(WHAT YOU ARE ASKED TO DO) In the records below, begin at the line containing "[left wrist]" and end at the line containing "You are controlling"; quote every line in that span exactly, including both boundary lines, and no others.

----

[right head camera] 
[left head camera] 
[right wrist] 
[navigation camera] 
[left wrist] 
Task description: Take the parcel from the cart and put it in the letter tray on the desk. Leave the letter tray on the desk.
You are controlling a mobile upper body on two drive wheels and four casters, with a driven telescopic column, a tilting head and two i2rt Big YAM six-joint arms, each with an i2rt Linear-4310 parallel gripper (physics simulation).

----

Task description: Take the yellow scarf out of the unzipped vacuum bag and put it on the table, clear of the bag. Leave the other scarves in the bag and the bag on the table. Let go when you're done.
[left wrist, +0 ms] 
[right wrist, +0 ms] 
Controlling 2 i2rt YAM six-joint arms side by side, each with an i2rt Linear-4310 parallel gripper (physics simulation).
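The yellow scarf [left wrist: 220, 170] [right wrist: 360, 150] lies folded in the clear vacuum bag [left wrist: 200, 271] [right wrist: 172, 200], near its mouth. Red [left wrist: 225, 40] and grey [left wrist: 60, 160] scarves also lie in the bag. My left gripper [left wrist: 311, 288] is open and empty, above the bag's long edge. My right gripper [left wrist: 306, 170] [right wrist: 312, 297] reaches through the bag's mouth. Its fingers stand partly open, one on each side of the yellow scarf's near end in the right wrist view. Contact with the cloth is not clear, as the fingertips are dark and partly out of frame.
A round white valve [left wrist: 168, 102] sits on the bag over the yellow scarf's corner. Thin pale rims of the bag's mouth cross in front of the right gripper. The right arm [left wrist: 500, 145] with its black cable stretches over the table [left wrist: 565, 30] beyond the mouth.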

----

(RESULT BELOW)
[left wrist] 
Task description: Take the parcel from the cart and put it in the letter tray on the desk. Leave the letter tray on the desk.
You are controlling a mobile upper body on two drive wheels and four casters, with a driven telescopic column, a tilting head and two i2rt Big YAM six-joint arms, each with an i2rt Linear-4310 parallel gripper (physics simulation).

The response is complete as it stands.